Harga Beras Naik, Ini Tanggapan Pengamat Ekonomi di Kalteng

Harga Beras Naik, Ini Tanggapan Pengamat Ekonomi Kalteng
Pengamat ekonomi di Kalteng Suherman (Ist)

PALANGKA RAYA – Harga kebutuhan pokok seperti beras di wilayah Indonesia maupun di Kalimantan Tengah beberapa pekan terakhir mengalami kenaikan yang signifikan.

Pengamat ekonomi sekaligus Peneliti Institute For Economic Research and Training (Interest) Suherman mengatakan penyebab kenaikan harga pangan khususnya beras di Indonesia, tentunya bisa diliat dari 2 sisi, baik internal maupun eksternal.

“Beberapa faktor internal itu misalnya fenomena perubahan iklim, infrastruktur pendukung pertanian kurang memadai , kualitas dan produktivitas pangan yang rendah serta gangguan pada rantai pasok (supply chain),” kata Suherman, di Palangka Raya, Senin 26 Februari 2024.

Dosen Fakultas Ekonomi dan Bisnis (FEB) Universitas Palangka Raya (UPR) menjelaskan, sepanjang tahun 2023, fenomena perubahan iklim menyebabkan para petani tidak bisa memaksimalkan produksi pertanian. Faktor tersebut tidak bisa diabaikan.

“Belum lagi rantai distribusi pangan masih jadi masalah juga, kadang ada yang melakukan penimbunan sehingga menyebabkan kelangkaan,” jelasnya.

Selain itu, Beberapa faktor eksternal juga seperti konflik politik yang berlangsung di negara-negara produsen pangan menyebabkan terjadinya krisis energi global, dan juga perubahan nilai tukar yang fluktuatif.

“Diluar itu kita tidak bisa mengesampingkan juga faktor psikologis yang mempengaruhi perilaku konsumen, seperti spekulasi, ketakutan, dan kepanikan,” ujarnya.
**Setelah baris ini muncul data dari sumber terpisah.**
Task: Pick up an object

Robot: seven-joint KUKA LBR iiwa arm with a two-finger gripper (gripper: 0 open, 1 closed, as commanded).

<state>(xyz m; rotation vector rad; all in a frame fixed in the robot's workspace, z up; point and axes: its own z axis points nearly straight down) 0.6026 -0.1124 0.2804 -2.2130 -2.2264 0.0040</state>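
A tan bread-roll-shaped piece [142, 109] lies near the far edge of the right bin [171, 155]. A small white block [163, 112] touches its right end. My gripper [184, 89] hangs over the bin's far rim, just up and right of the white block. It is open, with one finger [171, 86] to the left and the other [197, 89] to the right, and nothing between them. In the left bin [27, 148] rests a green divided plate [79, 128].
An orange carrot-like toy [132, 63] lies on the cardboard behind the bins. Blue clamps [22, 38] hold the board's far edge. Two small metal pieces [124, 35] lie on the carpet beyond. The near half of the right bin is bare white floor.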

Suherman menyebut, dampak kenaikan harga pangan belum bisa dipastikan akibat dari Pemilu 2024. Namun yang pasti, kenaikan harga bisa terjadi karena meningkatnya permintaan dan pengeluaran masyarakat serta adanya potensi konflik dan ketidakstabilan politik pasca Pemilu 2024.
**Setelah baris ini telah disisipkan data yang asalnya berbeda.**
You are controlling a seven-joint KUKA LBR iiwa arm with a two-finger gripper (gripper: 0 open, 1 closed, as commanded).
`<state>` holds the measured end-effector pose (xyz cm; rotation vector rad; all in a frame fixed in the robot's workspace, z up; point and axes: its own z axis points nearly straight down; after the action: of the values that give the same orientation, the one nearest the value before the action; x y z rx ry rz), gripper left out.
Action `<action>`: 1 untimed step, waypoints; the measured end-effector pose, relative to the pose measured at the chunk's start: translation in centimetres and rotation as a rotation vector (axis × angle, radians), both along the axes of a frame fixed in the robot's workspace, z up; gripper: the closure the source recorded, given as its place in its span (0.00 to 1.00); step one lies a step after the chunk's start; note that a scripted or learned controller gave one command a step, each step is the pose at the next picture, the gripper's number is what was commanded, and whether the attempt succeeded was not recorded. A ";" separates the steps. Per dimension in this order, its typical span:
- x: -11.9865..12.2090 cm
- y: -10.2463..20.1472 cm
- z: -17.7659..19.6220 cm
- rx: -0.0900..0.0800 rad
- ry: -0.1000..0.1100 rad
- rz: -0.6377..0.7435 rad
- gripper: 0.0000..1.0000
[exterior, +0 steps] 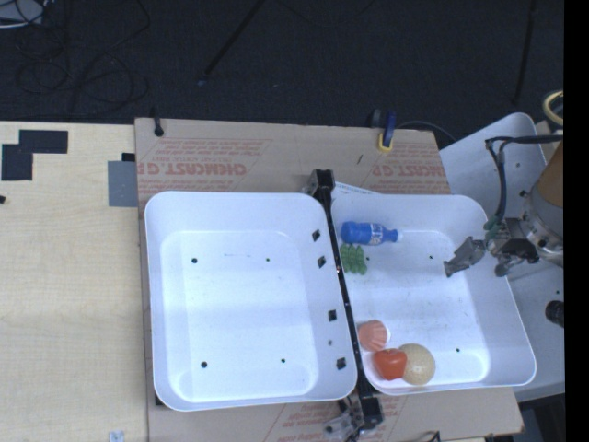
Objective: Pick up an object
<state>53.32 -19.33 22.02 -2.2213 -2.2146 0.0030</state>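
Note:
The right bin point(497, 357) holds a small blue bottle point(366, 234) lying on its side near the back left, with a green knobbly toy point(353, 261) just in front of it. At the bin's front left corner sit a pale orange round piece point(373, 334), a red ball point(390, 364) and a cream ball point(418, 364), all close together. My gripper point(479, 257) hovers at the right side of this bin, fingers spread apart, nothing between them. It is well right of the bottle and behind the balls.
The left bin point(166, 247) stands beside the right one, with a black divider strip point(336, 284) between them. Both rest on a cardboard sheet point(239, 159). Cables and the arm's wrist point(538, 238) crowd the right edge.

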 end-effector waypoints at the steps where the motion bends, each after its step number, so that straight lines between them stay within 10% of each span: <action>1: 0.2 -0.2 0.9 -0.001 -0.001 0.000 1.00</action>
<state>53.53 -19.52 22.87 -2.2227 -2.2149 0.0029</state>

Selain itu, menjelang bulan Ramadhan turut berpengaruh terhadap kenaikan harga pangan. Hal itu lantaran, permintaan akan bahan pangan utama seperti beras, telur, daging, dan minyak goreng, akan mengalami peningkatan seiring dengan persiapan masyarakat menyambut bulan suci ramadhan.

“Hal itu tentunya bisa menyebabkan kelangkaan dan keterbatasan pasokan, sehingga harga menjadi naik. Tapi perlu dilakukan riset yang komprehensif untuk memastikan akar masalah dari kenaikan harga ini,” ungkapnya.

Suherman menyebut, efek kenaikan harga pangan yang meroket, dikhawatirkan bisa memicu panic buying terhadap masyarakat, terutama kalau disertai dengan informasi yang tidak benar, tidak transparan, atau menyesatkan.

Panic buying merupakan perilaku membeli barang dalam jumlah besar karena takut kehabisan atau tidak tersedia di masa depan. Menurut Suherman, Panic buying bisa berdampak negatif bagi ketersediaan dan stabilitas harga pangan karena bisa menimbulkan kelangkaan yang parah.

“Oleh karena itu alangkah baiknya panic buying sebaiknya dihindari dan jadi konsumen yang rasional dan bijak dalam menyikapi suatu fenomena perubahan harga seperti sekarang ini,” ungkapnya.

Suherman juga mengimbau produsen agar tidak melakukan penimbunan beras yang dapat membuat harga pangan semakin tinggi. Selain itu, peran pemerintah diperlukan agar potensi-potensi spekulasi yang terjadi di masyarakat bisa diatasi.

“Ini pekerjaan rumah (PR) bagi pemerintah adalah memastikan stok beras ini segera tersedia untuk memenuhi permintaan pasar. Pemenuhan ini bisa dilakukan dengan impor dari negara produsen beras atau mendorong kemampuan petani lokal dalam meningkatkan kuantitas dan kualitas beras di tanah air,” pungkasnya.